A journalist by trade, Nicholas Stix is as prolific as he is courageous a writer.  For years, he has waged a relentless campaign to draw his readers’ attention to a phenomenon that, however ubiquitous, neither the “mainstream” nor the “conservative” media dare to touch: black-on-white violence.  Many writers claim to write on behalf of truth and justice.  All too few of them actually do so.  Stix is one of these few.

Given my obvious admiration for this veteran beacon of truth, one can imagine my surprise and disappointment upon discovering that Stix recently accused me of being among those of his “sons” who have “ripped off [his] work.”

In “While Reading about the Knoxville Horror, Journalist Finds Son He Didn’t Know He Had,” Stix remarks: “I just discovered a new son, and his name is Jack Kerwick!”

On July 3, I published an article in Front Page Magazine entitled, “Paula Deen and the Fundamental Transformation of America.”  The objective of the piece was to draw out the glaring contrast between, on the one hand, the media’s obsession with Deen’s use of “the N-word” decades ago and, on the other, its indifference toward black-on-white cruelty.  As an illustration of the latter, I selected the grisly ordeal of Channon Christian and Christopher Newsom, a young white couple from Tennessee who were carjacked, abducted, raped, tortured, and murdered by four black men and one black woman in Knoxville back in 2007.

And to show that this wasn’t just an event that was six years old, but a saga that continues to the present, I segued into a description of the circumstances in which the victims spent their remaining hours by way of mentioning that even while the brouhaha over Deen is all of the rage, one of the victimizers, George Thomas, had just been retried and convicted once more.

Admirably, gallantly, Stix had been writing about this topic from the time that it first occurred.  Yet because of this, and because I, admittedly, and carelessly, misspelled the name of the Knoxville Sentinel reporter, Jamie Satterfield (I wrote Sutterfield), to whom I alluded in my piece, Stix’s verdict is that I “ripped” him “off.”

“Kerwick and his defenders would surely respond that it was an innocent mistake, but that won’t wash.  He makes the same mistake twice, and never gets her name right.”  Stix confidently declares: “Nobody familiar with Jamie Satterfield’s work would do that.”

Of both the Orwellian concept of theft that Stix employs here, as well as the shoddiness of his reasoning, more will be said shortly.  First, though, it should be noted that Stix is correct about one thing: I am not “familiar with Jamie Satterfield’s work [.]” I thought to even glance at the name attached to the Knoxville-Sentinel’s article from which I quoted only because, well, I was quoting from it.  Stix, however, in a feat that would make a college freshman in a basic logic course blush, reasons from my carelessness to the conclusion that I “ripped” him “off.”

This is a vintage example of what logicians from the time of Aristotle have called “false dichotomy”: Either Jack is familiar with Satterfield’s work or all that he knows of the Knoxville case he stole from Stix.

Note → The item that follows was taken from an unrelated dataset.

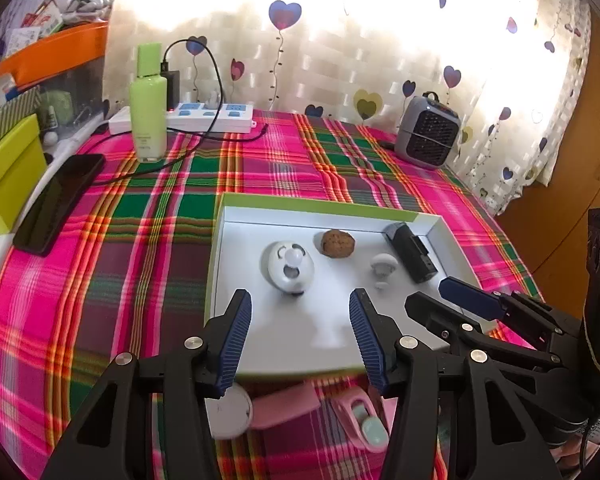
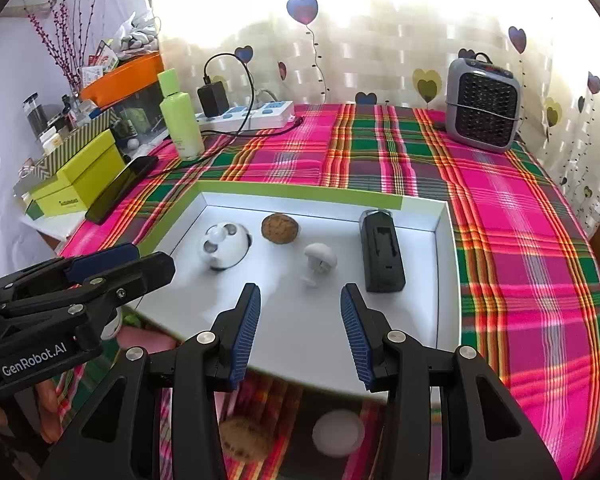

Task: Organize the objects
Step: 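Lift both grippers out of the box toward the items beside it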

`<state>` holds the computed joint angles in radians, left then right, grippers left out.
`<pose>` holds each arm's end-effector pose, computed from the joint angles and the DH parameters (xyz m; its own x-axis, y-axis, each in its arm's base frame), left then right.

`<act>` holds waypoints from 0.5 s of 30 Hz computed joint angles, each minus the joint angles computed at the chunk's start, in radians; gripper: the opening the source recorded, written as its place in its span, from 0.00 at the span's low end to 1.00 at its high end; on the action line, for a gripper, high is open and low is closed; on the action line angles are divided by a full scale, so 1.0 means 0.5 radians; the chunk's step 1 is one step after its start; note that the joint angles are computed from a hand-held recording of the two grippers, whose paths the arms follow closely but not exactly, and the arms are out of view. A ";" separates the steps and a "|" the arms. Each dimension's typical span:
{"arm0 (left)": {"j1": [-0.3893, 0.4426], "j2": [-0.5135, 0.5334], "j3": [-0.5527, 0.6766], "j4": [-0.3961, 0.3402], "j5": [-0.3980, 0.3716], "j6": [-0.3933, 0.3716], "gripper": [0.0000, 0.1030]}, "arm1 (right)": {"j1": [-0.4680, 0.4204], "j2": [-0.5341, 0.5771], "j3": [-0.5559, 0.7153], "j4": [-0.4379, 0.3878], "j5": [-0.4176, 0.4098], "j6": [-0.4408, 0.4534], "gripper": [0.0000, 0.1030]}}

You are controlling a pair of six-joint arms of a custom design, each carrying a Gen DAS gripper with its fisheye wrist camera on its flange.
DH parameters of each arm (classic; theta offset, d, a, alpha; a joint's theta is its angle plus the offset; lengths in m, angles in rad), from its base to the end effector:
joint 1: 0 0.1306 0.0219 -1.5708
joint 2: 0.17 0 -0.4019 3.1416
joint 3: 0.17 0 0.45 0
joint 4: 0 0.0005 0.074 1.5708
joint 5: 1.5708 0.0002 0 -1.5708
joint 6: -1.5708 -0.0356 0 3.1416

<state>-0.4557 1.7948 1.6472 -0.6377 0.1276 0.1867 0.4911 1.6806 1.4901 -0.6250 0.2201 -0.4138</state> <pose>0.6250 -0.3119 0.3581 -0.7199 0.1478 -0.6782 0.3905 0.8940 -0.2197 0.5763 0.2988 0.3524 -0.7198 0.0600 -0.6916 -0.0424 0.9906 0.1301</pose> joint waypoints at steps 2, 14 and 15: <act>0.001 -0.033 -0.043 0.023 0.001 0.006 0.49 | 0.014 -0.030 -0.035 0.017 0.012 -0.012 0.42; 0.003 -0.225 -0.322 0.150 0.002 0.034 0.49 | 0.085 -0.163 -0.207 0.089 0.063 -0.071 0.42; 0.001 -0.239 -0.344 0.164 -0.008 0.036 0.49 | 0.092 -0.174 -0.221 0.096 0.071 -0.077 0.42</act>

He is unfamiliar with Satterfield’s work. Therefore, he stole from Stix.

So much for Stix’s reasoning here.

But what exactly can it mean to be “ripped off” in this context?  Notice, Stix never accuses either me or any of his other “sons”—his not so affectionate term for those of us who also seek to bring the national scandal of media silence on black-on-white violence to more people’s attention—of plagiarism.  There is a very good reason for this: Stix has zero grounds upon which to root such a charge.

Upon googling the names of Channon Christian and Christopher Newsom, no fewer than 136,000 results are listed.  And the very first result is a link to the Knoxville-Sentinel’s archive on this case.  The second result is a link to a Wikipedia entry on the latter.  To his eternal credit, Michael Savage, the third most listened to nationally syndicated radio talk show host in the country, a man with probably 10 to 12 million listeners, has talked about the fate of Christian and Newsom since 2007.

In other words, this story has been in the public domain since the time that it first broke—and Stix was not the person to have first broken it.  It is preposterous to imply that any discussion of this case that doesn’t give a tip of the hat to Stix is disreputable.

As for my own piece, there isn’t a single argument, turn of phrase, idea, or detail in it that can in any way be construed as having been lifted from Stix’s work.  It merely recapitulates the bare bones of the “Knoxville Horror,” as Stix quite appropriately refers to it (Now, had I not credited him as having coined this term, then I would indeed be guilty of “ripping” him “off.”).  To lend authority to my summation, I turned to the Knoxville-Sentinel archive and quoted Satterfield, the local reporter who, I discovered, had been all over this story, as well as the medical examiner who she in turn quoted.

Perhaps more than most, writers, including yours truly, take themselves entirely too seriously. Yet as the great Catholic writer G.K. Chesterton said, seriousness “is no virtue.” Being that it is “the easiest things to do,” it is more of a vice, for it is nothing other than “a natural trend or lapse into taking one’s-self gravely [.]”

Stix should keep up his good work. While he is at it, he should brush up on his Chesterton.